Relatedly though, it’s a good point that the three verb classes have different epsilon balances that yield high accuracy. And I appreciated the explanation that a high epsilon means lowering the threshold for membership into the class (e.g., transitive verbs).

(10) The no-filter baseline (with epsilon = 0): Note that this (dumb) strategy has better performance across all verbs (.70) simply because it gets all the alternating verbs right, and those comprise the bulk of the verbs. But this is definitely an instance of perfect recall (of alternating) at the cost of precision (transitive and intransitive).

(11) It’s a nice point that the model performs like children seem to in the presence of noisy input (where the noisy input doesn’t obviously have a predictable source of noise) --  i.e., children overregularize, and so does the model. And the way the model learns this is by having global parameters, so information from any individual verb informs those global parameters, which in turn affects the model’s decisions about other individual verbs. 

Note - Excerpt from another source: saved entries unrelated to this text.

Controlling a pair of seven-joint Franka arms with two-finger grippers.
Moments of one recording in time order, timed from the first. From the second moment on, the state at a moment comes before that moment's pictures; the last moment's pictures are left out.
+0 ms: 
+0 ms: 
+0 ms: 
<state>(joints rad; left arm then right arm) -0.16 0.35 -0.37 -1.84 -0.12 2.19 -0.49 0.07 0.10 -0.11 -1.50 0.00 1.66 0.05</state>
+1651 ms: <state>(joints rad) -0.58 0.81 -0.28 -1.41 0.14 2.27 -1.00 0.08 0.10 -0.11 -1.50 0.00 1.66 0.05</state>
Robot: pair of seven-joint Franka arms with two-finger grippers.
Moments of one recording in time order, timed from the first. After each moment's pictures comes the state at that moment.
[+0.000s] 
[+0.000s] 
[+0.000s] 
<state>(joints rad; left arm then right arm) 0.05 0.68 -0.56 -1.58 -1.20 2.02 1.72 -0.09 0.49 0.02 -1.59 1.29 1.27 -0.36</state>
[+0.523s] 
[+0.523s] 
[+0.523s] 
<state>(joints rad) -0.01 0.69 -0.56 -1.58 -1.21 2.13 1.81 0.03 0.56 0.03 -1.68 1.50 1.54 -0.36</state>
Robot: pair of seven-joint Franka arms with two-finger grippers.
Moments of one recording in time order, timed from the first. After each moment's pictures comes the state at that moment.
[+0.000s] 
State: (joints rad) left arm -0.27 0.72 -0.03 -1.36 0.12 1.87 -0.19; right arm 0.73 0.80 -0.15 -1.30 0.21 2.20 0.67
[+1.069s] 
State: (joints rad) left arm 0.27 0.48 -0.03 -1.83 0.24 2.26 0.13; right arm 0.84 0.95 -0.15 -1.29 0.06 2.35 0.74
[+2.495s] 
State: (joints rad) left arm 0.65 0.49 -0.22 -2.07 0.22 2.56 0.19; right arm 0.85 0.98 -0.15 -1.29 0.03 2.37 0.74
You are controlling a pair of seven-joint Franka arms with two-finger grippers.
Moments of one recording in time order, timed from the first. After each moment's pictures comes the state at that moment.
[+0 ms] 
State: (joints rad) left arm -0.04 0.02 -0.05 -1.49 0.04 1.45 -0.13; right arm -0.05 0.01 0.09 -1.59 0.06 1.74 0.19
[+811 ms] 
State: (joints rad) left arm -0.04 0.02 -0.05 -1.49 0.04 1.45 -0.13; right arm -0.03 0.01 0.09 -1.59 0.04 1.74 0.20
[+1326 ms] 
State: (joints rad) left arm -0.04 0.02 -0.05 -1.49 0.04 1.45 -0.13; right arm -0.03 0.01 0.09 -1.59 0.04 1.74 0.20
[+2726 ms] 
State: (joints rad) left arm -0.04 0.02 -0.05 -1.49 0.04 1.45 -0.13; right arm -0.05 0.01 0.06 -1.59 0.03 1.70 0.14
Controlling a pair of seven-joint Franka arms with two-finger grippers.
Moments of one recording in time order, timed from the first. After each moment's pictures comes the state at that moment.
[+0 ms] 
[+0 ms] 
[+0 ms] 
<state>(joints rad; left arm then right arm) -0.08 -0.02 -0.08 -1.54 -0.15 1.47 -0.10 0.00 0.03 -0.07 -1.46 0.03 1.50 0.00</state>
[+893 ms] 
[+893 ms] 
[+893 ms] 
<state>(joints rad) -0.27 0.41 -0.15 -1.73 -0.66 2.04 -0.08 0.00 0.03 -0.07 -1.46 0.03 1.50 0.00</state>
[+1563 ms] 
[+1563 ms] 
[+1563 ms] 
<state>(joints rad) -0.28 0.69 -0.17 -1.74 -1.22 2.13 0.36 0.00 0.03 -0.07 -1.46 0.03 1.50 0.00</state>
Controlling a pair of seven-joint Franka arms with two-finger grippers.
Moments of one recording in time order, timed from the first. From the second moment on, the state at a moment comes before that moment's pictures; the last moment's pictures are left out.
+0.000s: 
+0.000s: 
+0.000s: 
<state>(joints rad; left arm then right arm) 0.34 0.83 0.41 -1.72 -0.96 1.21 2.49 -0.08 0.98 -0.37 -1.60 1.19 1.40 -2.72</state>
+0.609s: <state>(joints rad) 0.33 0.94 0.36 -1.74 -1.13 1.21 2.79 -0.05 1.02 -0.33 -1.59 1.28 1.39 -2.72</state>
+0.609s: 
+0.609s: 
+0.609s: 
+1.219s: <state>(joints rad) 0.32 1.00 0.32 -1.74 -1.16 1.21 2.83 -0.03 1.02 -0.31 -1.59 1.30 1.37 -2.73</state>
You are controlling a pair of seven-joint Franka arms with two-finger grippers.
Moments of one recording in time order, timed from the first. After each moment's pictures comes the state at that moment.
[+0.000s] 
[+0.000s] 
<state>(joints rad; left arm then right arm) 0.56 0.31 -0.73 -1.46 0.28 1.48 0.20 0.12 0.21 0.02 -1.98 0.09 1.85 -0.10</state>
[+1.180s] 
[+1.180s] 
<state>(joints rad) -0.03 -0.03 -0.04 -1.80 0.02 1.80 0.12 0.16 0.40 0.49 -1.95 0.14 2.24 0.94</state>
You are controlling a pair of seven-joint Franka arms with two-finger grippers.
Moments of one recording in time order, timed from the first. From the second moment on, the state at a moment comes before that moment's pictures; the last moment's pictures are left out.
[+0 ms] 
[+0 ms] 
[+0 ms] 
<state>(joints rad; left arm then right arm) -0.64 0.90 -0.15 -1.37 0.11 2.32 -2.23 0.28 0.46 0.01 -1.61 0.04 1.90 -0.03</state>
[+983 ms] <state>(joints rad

(12) I really like the idea of having different noise parameters depending on the sources of noise the learner thinks there are. This might require us to have a more articulated idea of the grammatical process that generates data, so that noise could come from different pieces of that process. Then, voila -- a noise parameter for each piece.

(13) It’s also a cool point about the importance of variation -- the variation provides anchor points (here: verbs the modeled child thinks are definitely transitive or intransitive). If there were no variation, the modeled child wouldn’t have these anchor points, and so would be hindered in deciding how much noise there might be. At a more general level, this idea about the importance of variation seems like an example where something “harder” about the learning problem (here: variation is present in the verbs) actually makes learning easier.

(14)  Main upshot: The modeled child can infer an appropriate filter (=”I mis-parse things sometimes” + “I add/delete a direct object sometimes”) at the same time as inferring classes of verbs with certain argument structure (transitive, intransitive, and alternating). Once these classes are established, then learners can use the classes to generalize properties of (new) verbs in those classes, such as transitive verbs having subjects and objects, which correspond to agents and patients in English. 

Relatedly, I’d really love to think more about this with respect to how children learn complex linking theories like UTAH and rUTAH, which involve a child knowing collections of links between verb arguments (like subject and object) and event participants (like agent and patient). That is, let’s assume the learning process described in this paper happens and children have some seed classes of transitive, intransitive, and alternating + the knowledge of the argument structure associated with each class (must have direct object [transitive], must not have direct object [intransitive], may have direct object [alternating]). I think children would still have to learn the links between arguments and event participants, right? That is, they’d still need to learn that the subject of a transitive verb is often an agent in the event. But they’d at least be able to recognize that certain verbs have these arguments, and so be able to handle input with movement, like wh-questions for transitive verbs.